→ **Collection entries**
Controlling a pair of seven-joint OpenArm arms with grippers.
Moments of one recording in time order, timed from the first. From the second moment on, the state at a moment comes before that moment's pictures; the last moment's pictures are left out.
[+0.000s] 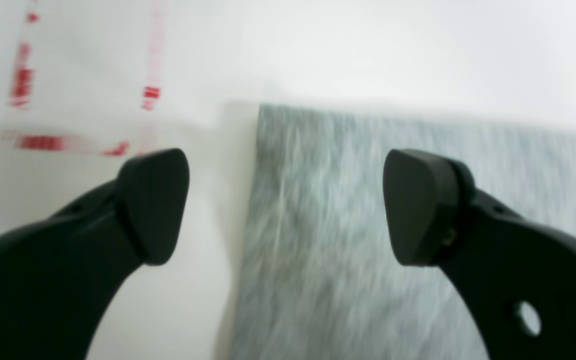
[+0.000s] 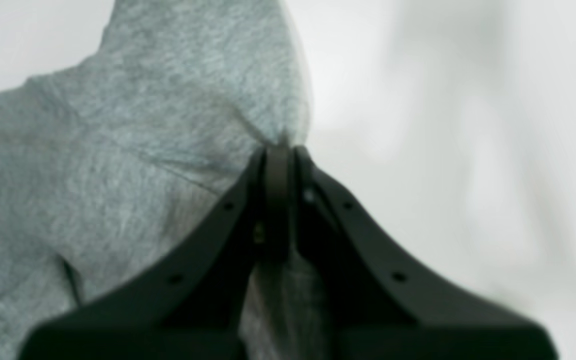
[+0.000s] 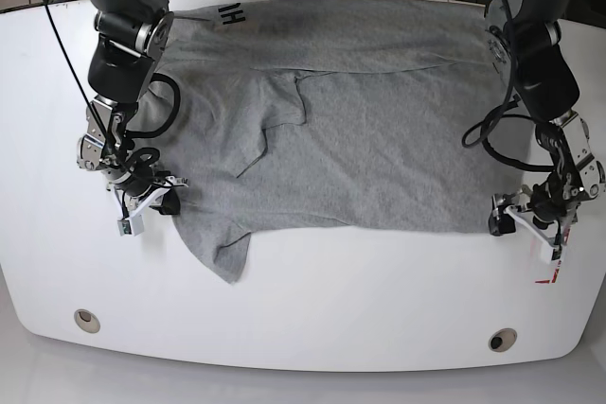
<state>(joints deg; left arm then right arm) -31.3 -16.4 -30.6 49.4 -2.2 -33.1 42.0 24.0 13.0 24.5 42.1 2.7 40.1 -23.9</state>
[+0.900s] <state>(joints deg) -35.9 -16.6 -29.2 31.8 1.7 -28.6 31.5 22.2 12.2 19.1 46.4 3.1 40.0 -24.2</state>
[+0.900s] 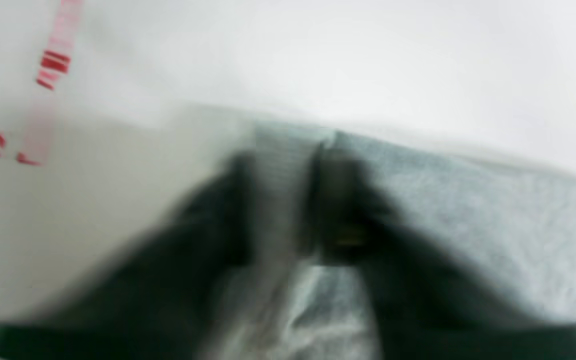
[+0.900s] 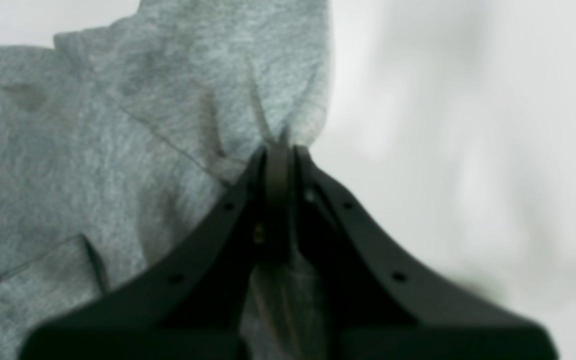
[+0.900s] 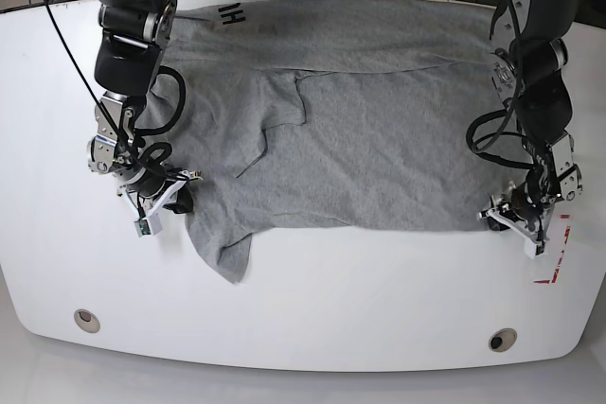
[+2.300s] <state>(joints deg) -22.7 -14.3 -29.4 68.9 -4.1 -42.0 47.7 15.4 12.0 18.8 82.7 2.0 40.4 -45.8</state>
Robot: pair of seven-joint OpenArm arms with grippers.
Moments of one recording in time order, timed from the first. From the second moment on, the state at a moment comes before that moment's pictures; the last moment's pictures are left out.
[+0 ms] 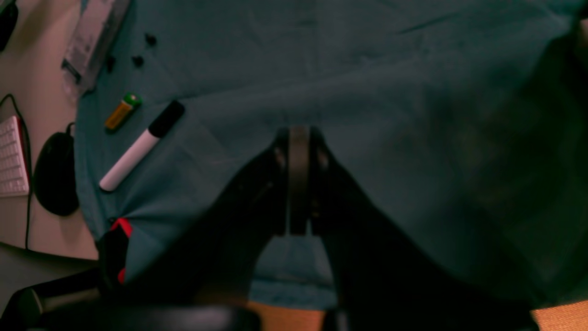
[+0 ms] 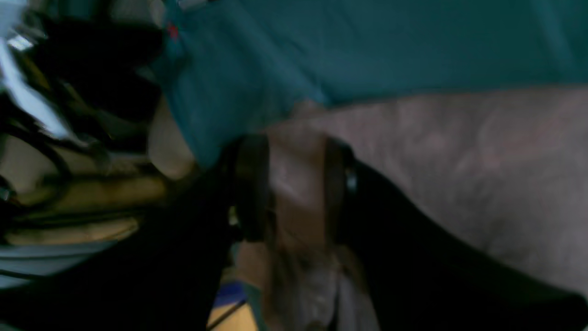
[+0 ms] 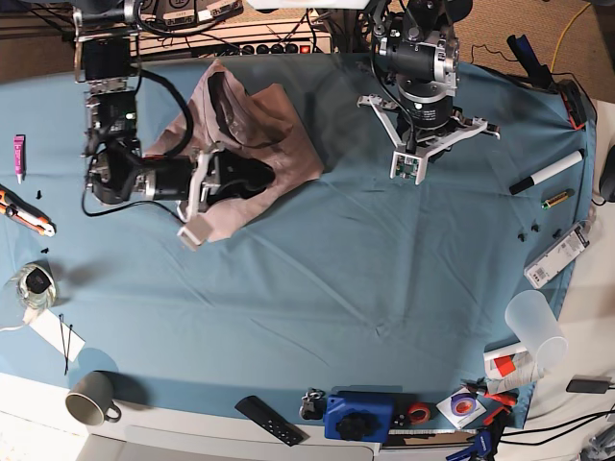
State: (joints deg) left arm 22.7 -1.3 24.3 126.8 33.0 7.1 67.6; right arm 3.8 22.4 0.6 85.9 75.2 40.0 -80.1
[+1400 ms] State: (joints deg) left arm 27.6 -9.6 -1.4 126.8 8.9 -0.9 67.6; right arm -16.2 19.3 33.2 108.4 72.3 39.9 -80.1
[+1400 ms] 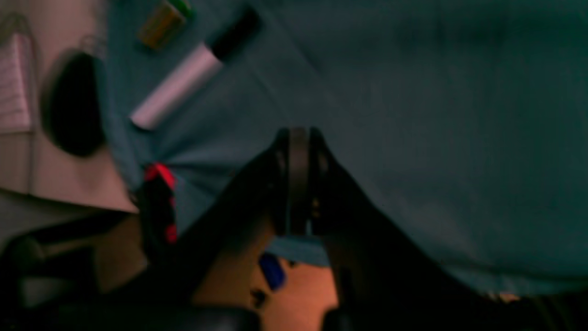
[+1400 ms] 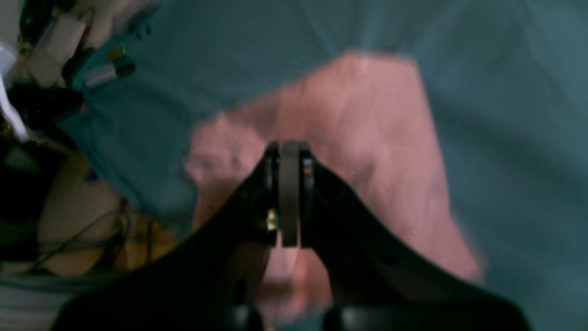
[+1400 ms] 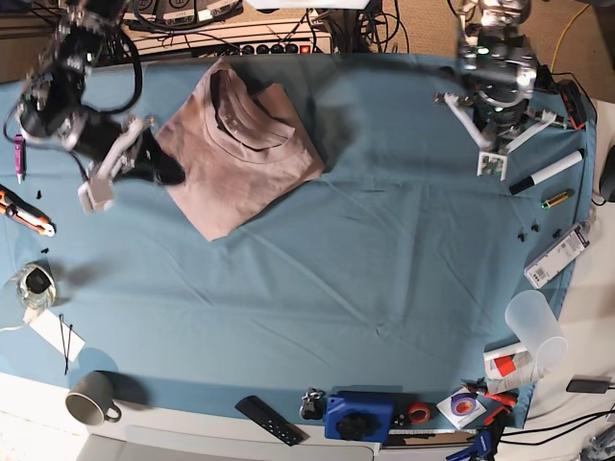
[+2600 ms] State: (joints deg) left arm 60.3 -9.4 -14.8 124.0 -14.6 -6.7 64.6; right arm -51.9 10.7 36.1 105.9 53.8 39.9 -79.2
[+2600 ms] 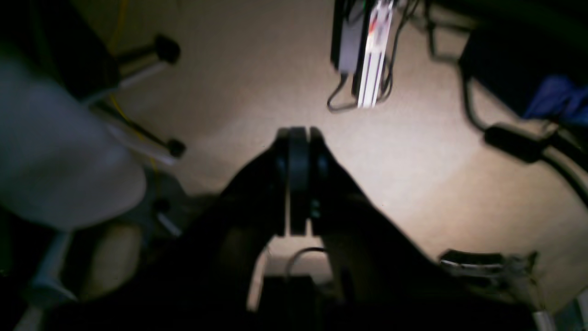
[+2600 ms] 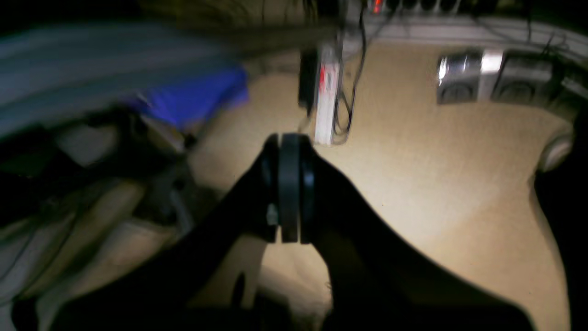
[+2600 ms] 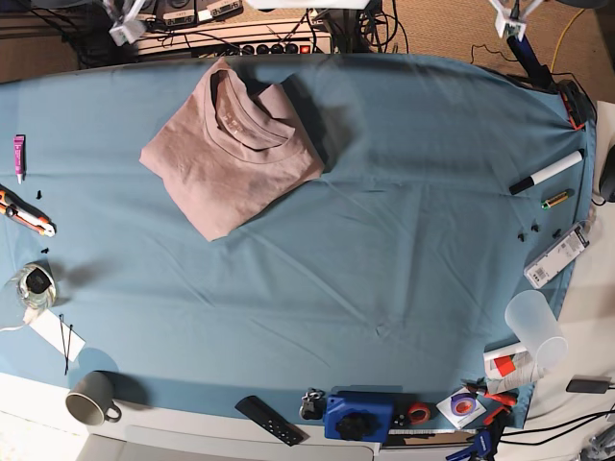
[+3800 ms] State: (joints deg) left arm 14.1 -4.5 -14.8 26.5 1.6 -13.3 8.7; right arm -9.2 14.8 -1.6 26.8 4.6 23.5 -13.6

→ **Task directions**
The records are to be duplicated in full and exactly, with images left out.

→ **Task solution**
Controlling a pair of seven-joint OpenArm arms with grippers.
Moments of one recording in time order, timed from the first. From the second moment on, the state at a moment comes before that moment's pictures; the last moment's pictures are left out.
[+0.000s] 
[+0.000s] 
[+0.000s] 
<state>(joints deg; left arm then right arm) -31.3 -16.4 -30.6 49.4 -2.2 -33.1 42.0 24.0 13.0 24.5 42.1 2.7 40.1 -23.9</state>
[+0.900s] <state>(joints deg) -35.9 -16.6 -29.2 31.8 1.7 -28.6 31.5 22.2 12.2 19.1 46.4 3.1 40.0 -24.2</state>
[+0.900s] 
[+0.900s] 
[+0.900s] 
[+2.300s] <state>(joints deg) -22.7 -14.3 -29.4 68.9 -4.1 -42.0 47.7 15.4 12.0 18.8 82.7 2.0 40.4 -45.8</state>
Robot: pair of seven-joint OpenArm arms with grippers.
Moments of one recording in time order, timed from the first. From the second moment on, the state at a moment comes before that moment's pictures; the last moment's pictures are left out.
[+0 ms] 
[+0 ms] 
[+0 ms] 
State: (joints deg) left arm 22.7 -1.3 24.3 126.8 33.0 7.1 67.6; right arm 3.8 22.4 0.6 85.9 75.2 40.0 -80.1
[+1400 ms] State: (joints deg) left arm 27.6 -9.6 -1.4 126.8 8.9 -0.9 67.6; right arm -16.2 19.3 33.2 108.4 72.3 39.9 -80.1
[+1400 ms] 
[+1400 ms] 
[+1400 ms] 
[+2600 ms] State: (joints deg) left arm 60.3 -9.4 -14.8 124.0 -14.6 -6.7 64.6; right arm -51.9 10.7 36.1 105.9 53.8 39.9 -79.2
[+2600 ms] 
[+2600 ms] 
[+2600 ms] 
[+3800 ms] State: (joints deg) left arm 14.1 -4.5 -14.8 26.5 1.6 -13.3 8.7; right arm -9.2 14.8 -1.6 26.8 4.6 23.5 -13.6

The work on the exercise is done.